Advertisement

Protecting the Public Means Also Protecting the Accused

Share

No one wants drug dealers or prostitutes on their street corners. As their presence increases in neighborhoods across Southern California, so do the frustrations of police and residents who feel overwhelmed and under siege. Last year, a state law intended to help the situation made it a crime for people to loiter with the intent to sell drugs or to sell themselves. That way, the law’s sponsors argued, police could nab suspected hookers and dealers before, rather than after, a crime had occurred. But seven months after the law took effect, some local police complain that it is harder than ever to make a bust.

In Los Angeles, some officers and residents claim that a series of guidelines drawn up by the city attorney’s office makes enforcement of the law too cumbersome to be practical. To make a prostitution-related case under the law, for example, officers must first meet a series of requirements--including taking a full-length photo of those they arrest and documenting that the person has a history of prostitution. Many cops on the street lack the time and resources necessary to complete all the requirements.

Some police divisions--such as Hollywood and Rampart--are able to take full advantage of the law because they have special units and extra officers devoted to cracking down on prostitution and drug dealing. Other divisions, meanwhile, have seen their vice units dwindle as officers are put instead on regular patrol assignments. Some point to looser guidelines in Long Beach, which requires only that officers see a suspected prostitute loitering and engaging in activity consistent with soliciting, such as repeatedly beckoning and stopping passersby.

Advertisement

Easing the restrictions is not the answer. From its inception, the law by Assemblyman Richard Katz (D-Sylmar) has been problematic because it essentially criminalizes an otherwise legal activity: loitering. The U.S. Supreme Court has ruled that loitering can only be considered an illegal activity if it has a sinister purpose, such as waiting for the opportunity to commit a crime. Proving that someone committed a crime is tough enough. Proving that someone was about to commit a crime is even tougher.
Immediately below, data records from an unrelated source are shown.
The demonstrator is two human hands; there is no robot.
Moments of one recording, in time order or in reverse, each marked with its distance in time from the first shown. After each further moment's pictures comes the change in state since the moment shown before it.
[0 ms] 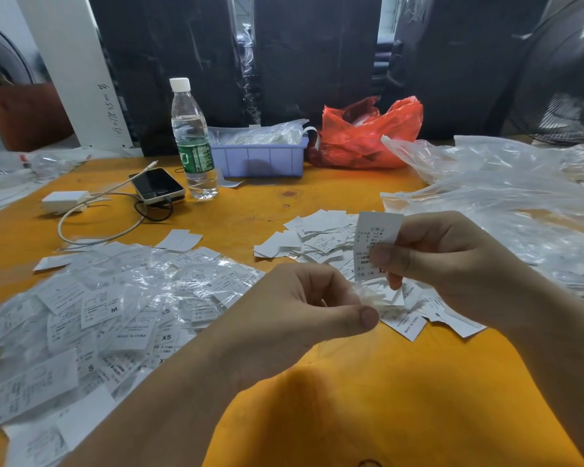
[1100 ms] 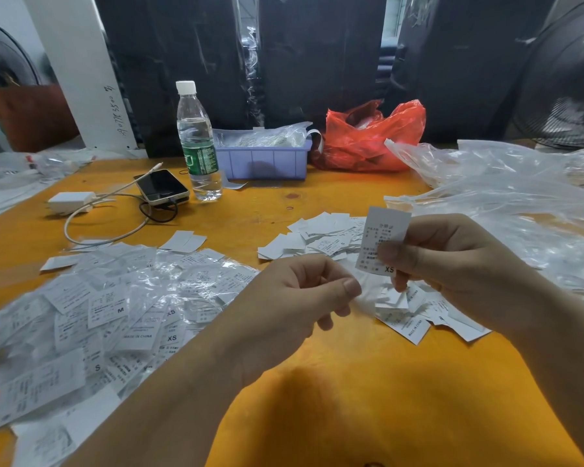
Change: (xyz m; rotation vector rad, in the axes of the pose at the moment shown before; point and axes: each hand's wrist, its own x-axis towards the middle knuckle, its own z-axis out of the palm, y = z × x) left_hand 0.002 -0.003 -0.006 -0.009 0.155 -0.043; right_hand 0.000 -0.006 0.000 0.063 0.030 0.032
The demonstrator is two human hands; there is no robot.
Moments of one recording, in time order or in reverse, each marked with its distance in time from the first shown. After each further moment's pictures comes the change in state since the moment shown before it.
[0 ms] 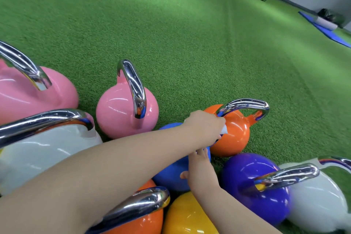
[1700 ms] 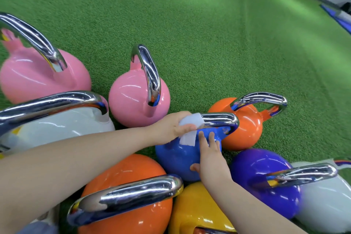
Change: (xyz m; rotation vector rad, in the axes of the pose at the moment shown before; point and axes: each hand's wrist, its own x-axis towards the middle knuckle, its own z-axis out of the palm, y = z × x) left_hand -0.076 -0.071 0.066 -1.216 0.119 -0.056; right_hand 0.001 -0.005 -0.005 -0.144 -0.178 0.013
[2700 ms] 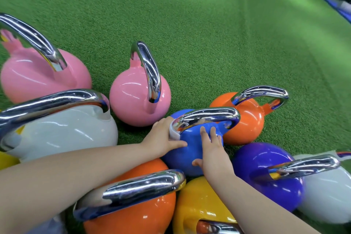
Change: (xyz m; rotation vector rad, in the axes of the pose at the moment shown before) left_hand -0.024 -0.039 0.022 0.266 0.330 -0.146; right_hand 0.000 0.002 0.002 0.012 0.023 -0.004
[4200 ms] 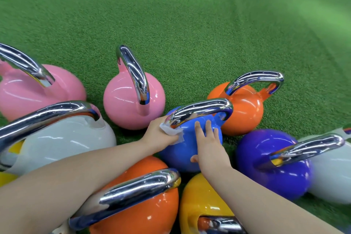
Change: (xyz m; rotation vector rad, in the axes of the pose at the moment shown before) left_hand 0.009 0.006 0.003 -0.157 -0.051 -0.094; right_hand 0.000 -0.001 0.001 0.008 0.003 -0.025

The American Civil Liberties Union and others predicted the law could have dangerous effects. People could be singled out because of their clothes. Or their friends. Or their ethnicity. One assemblywoman who argued against the bill said she was stopped by police in an airport parking lot and accused of prostitution late one night because she is black. To its credit, the law outlines the specific conditions under which arrests can be made. For instance, loitering must be accompanied by other activities that are generally associated with drug dealing or prostitution, such as repeatedly waving down cars or passersby. Even so, some cities remain nervous that the law would not stand up if challenged in court. San Francisco uses the law only in conjunction with its long-standing--and constitutionally secure--public nuisance ordinance.

But as one of the primary authors of the bill, the city attorney’s office has a stake in making sure the law succeeds. The guidelines it established are designed to prevent the kind of abuses feared by the ACLU and others and to keep the law’s application focused enough to stave off a legal challenge. On a practical level, the guidelines ensure that cases are solid and based on more than just the gut feelings of police. Perhaps some of the disappointment in the law stems from overblown expectations. Many officers and residents were sold on the law as a magic bullet to clean up the streets. But it remains just one of many tools at the disposal of officers. Although designed to protect the public, those tools must also protect the rights of the accused. However cumbersome, the guidelines should remain intact. Cutting constitutional corners is no way to keep our street corners safe.